■ Task to carry out
Would you repeat each line below precisely as it stands?

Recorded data
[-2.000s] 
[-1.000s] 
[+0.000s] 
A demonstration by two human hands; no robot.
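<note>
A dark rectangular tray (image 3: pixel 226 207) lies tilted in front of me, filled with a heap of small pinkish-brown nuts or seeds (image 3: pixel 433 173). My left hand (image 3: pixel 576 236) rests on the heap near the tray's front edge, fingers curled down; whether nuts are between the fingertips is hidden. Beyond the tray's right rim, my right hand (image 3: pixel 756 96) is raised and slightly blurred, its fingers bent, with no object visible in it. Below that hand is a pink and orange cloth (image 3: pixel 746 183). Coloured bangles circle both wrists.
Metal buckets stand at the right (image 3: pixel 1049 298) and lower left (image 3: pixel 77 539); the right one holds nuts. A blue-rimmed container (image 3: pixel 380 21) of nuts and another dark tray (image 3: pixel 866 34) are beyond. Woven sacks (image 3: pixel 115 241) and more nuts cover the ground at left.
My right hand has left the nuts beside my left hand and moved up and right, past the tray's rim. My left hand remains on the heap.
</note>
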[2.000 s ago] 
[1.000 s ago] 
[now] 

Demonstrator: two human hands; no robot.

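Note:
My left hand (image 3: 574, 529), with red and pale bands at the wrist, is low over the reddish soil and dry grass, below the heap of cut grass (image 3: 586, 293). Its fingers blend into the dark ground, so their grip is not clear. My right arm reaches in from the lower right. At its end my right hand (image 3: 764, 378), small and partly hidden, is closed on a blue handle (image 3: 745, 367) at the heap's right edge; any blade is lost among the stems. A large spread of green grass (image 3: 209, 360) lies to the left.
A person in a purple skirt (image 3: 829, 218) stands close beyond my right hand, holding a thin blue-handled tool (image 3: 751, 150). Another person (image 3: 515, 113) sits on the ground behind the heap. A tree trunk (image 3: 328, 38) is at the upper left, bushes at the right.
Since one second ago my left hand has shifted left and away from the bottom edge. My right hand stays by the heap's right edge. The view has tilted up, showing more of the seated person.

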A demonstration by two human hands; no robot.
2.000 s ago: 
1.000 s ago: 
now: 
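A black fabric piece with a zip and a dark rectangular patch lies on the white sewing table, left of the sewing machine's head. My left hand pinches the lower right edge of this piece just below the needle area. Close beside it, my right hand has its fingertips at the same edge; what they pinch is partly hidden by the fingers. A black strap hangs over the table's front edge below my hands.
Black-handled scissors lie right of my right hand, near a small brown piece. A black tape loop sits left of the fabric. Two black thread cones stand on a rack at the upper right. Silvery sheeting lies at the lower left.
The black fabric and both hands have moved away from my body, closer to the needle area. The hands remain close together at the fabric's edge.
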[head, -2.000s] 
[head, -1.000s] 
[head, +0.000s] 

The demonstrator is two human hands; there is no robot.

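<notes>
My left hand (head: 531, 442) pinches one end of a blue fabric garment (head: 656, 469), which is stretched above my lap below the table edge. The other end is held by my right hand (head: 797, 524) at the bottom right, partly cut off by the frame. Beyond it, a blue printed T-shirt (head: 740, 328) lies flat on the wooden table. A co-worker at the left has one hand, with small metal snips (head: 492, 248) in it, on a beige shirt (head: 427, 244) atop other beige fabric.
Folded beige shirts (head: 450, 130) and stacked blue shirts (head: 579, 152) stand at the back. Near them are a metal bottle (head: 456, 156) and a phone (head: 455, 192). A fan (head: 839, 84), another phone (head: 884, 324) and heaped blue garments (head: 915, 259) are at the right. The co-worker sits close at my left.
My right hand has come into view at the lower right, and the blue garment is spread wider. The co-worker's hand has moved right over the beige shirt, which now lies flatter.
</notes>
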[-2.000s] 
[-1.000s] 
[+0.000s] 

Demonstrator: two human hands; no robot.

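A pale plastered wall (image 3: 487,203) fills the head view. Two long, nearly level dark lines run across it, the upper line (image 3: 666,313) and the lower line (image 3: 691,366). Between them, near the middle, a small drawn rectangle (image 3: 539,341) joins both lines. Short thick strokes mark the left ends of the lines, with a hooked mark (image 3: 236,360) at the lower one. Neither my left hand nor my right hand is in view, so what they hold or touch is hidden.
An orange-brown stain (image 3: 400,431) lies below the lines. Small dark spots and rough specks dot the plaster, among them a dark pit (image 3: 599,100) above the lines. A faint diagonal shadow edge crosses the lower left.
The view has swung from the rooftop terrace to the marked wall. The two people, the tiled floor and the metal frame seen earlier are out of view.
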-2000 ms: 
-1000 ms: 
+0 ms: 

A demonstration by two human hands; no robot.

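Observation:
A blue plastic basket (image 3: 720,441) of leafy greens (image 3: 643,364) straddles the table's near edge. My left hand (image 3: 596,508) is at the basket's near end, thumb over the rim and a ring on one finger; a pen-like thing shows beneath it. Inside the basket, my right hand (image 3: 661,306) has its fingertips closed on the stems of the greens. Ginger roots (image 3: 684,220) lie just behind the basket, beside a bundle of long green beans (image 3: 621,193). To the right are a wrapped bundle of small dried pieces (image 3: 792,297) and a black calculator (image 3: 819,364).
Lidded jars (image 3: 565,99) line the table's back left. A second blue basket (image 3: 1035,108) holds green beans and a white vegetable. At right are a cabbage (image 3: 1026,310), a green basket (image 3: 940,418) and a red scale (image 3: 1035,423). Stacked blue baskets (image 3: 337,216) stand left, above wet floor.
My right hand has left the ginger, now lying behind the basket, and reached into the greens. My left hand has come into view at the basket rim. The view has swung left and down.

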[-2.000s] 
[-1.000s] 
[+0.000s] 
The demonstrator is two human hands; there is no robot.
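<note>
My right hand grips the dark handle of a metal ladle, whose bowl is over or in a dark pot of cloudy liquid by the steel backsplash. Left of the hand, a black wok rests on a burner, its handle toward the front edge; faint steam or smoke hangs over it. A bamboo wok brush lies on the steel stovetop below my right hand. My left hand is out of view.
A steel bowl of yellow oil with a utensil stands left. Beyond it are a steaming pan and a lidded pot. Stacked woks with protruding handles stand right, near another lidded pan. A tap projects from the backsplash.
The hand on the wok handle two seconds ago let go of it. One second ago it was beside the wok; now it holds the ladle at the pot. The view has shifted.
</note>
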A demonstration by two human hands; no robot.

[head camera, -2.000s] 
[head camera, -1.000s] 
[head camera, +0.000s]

■ Exercise response
[-2.000s] 
[-1.000s] 
[+0.000s] 
A demonstration by two human hands; no robot.
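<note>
A dark rectangular tray (image 3: pixel 226 207) lies tilted in front of me, filled with a heap of small pinkish-brown nuts or seeds (image 3: pixel 433 173). My left hand (image 3: pixel 576 236) rests on the heap near the tray's front edge, fingers curled down; whether nuts are between the fingertips is hidden. Beyond the tray's right rim, my right hand (image 3: pixel 756 96) is raised and slightly blurred, its fingers bent, with no object visible in it. Below that hand is a pink and orange cloth (image 3: pixel 746 183). Coloured bangles circle both wrists.
Metal buckets stand at the right (image 3: pixel 1049 298) and lower left (image 3: pixel 77 539); the right one holds nuts. A blue-rimmed container (image 3: pixel 380 21) of nuts and another dark tray (image 3: pixel 866 34) are beyond. Woven sacks (image 3: pixel 115 241) and more nuts cover the ground at left.
My right hand has left the nuts beside my left hand and moved up and right, past the tray's rim. My left hand remains on the heap.
</note>
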[2.000 s ago] 
[1.000 s ago] 
[now] 

Demonstrator: two human hands; no robot.

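Note:
My left hand (image 3: 574, 529), with red and pale bands at the wrist, is low over the reddish soil and dry grass, below the heap of cut grass (image 3: 586, 293). Its fingers blend into the dark ground, so their grip is not clear. My right arm reaches in from the lower right. At its end my right hand (image 3: 764, 378), small and partly hidden, is closed on a blue handle (image 3: 745, 367) at the heap's right edge; any blade is lost among the stems. A large spread of green grass (image 3: 209, 360) lies to the left.
A person in a purple skirt (image 3: 829, 218) stands close beyond my right hand, holding a thin blue-handled tool (image 3: 751, 150). Another person (image 3: 515, 113) sits on the ground behind the heap. A tree trunk (image 3: 328, 38) is at the upper left, bushes at the right.
Since one second ago my left hand has shifted left and away from the bottom edge. My right hand stays by the heap's right edge. The view has tilted up, showing more of the seated person.
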
A demonstration by two human hands; no robot.
2.000 s ago: 
1.000 s ago: 
now: 
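A black fabric piece with a zip and a dark rectangular patch lies on the white sewing table, left of the sewing machine's head. My left hand pinches the lower right edge of this piece just below the needle area. Close beside it, my right hand has its fingertips at the same edge; what they pinch is partly hidden by the fingers. A black strap hangs over the table's front edge below my hands.
Black-handled scissors lie right of my right hand, near a small brown piece. A black tape loop sits left of the fabric. Two black thread cones stand on a rack at the upper right. Silvery sheeting lies at the lower left.
The black fabric and both hands have moved away from my body, closer to the needle area. The hands remain close together at the fabric's edge.
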[head, -2.000s] 
[head, -1.000s] 
[head, +0.000s] 

The demonstrator is two human hands; there is no robot.

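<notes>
My left hand (head: 531, 442) pinches one end of a blue fabric garment (head: 656, 469), which is stretched above my lap below the table edge. The other end is held by my right hand (head: 797, 524) at the bottom right, partly cut off by the frame. Beyond it, a blue printed T-shirt (head: 740, 328) lies flat on the wooden table. A co-worker at the left has one hand, with small metal snips (head: 492, 248) in it, on a beige shirt (head: 427, 244) atop other beige fabric.
Folded beige shirts (head: 450, 130) and stacked blue shirts (head: 579, 152) stand at the back. Near them are a metal bottle (head: 456, 156) and a phone (head: 455, 192). A fan (head: 839, 84), another phone (head: 884, 324) and heaped blue garments (head: 915, 259) are at the right. The co-worker sits close at my left.
My right hand has come into view at the lower right, and the blue garment is spread wider. The co-worker's hand has moved right over the beige shirt, which now lies flatter.
</notes>
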[-2.000s] 
[-1.000s] 
[+0.000s] 

Demonstrator: two human hands; no robot.

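A pale plastered wall (image 3: 487,203) fills the head view. Two long, nearly level dark lines run across it, the upper line (image 3: 666,313) and the lower line (image 3: 691,366). Between them, near the middle, a small drawn rectangle (image 3: 539,341) joins both lines. Short thick strokes mark the left ends of the lines, with a hooked mark (image 3: 236,360) at the lower one. Neither my left hand nor my right hand is in view, so what they hold or touch is hidden.
An orange-brown stain (image 3: 400,431) lies below the lines. Small dark spots and rough specks dot the plaster, among them a dark pit (image 3: 599,100) above the lines. A faint diagonal shadow edge crosses the lower left.
The view has swung from the rooftop terrace to the marked wall. The two people, the tiled floor and the metal frame seen earlier are out of view.
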-2000 ms: 
-1000 ms: 
+0 ms: 

A demonstration by two human hands; no robot.

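Observation:
A blue plastic basket (image 3: 720,441) of leafy greens (image 3: 643,364) straddles the table's near edge. My left hand (image 3: 596,508) is at the basket's near end, thumb over the rim and a ring on one finger; a pen-like thing shows beneath it. Inside the basket, my right hand (image 3: 661,306) has its fingertips closed on the stems of the greens. Ginger roots (image 3: 684,220) lie just behind the basket, beside a bundle of long green beans (image 3: 621,193). To the right are a wrapped bundle of small dried pieces (image 3: 792,297) and a black calculator (image 3: 819,364).
Lidded jars (image 3: 565,99) line the table's back left. A second blue basket (image 3: 1035,108) holds green beans and a white vegetable. At right are a cabbage (image 3: 1026,310), a green basket (image 3: 940,418) and a red scale (image 3: 1035,423). Stacked blue baskets (image 3: 337,216) stand left, above wet floor.
My right hand has left the ginger, now lying behind the basket, and reached into the greens. My left hand has come into view at the basket rim. The view has swung left and down.
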
[-2.000s] 
[-1.000s] 
[+0.000s] 
The demonstrator is two human hands; there is no robot.
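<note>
My right hand grips the dark handle of a metal ladle, whose bowl is over or in a dark pot of cloudy liquid by the steel backsplash. Left of the hand, a black wok rests on a burner, its handle toward the front edge; faint steam or smoke hangs over it. A bamboo wok brush lies on the steel stovetop below my right hand. My left hand is out of view.
A steel bowl of yellow oil with a utensil stands left. Beyond it are a steaming pan and a lidded pot. Stacked woks with protruding handles stand right, near another lidded pan. A tap projects from the backsplash.
The hand on the wok handle two seconds ago let go of it. One second ago it was beside the wok; now it holds the ladle at the pot. The view has shifted.
</note>
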A demonstration by two human hands; no robot.

[head camera, -2.000s] 
[head camera, -1.000s] 
[head camera, +0.000s]

With this, the output is complete.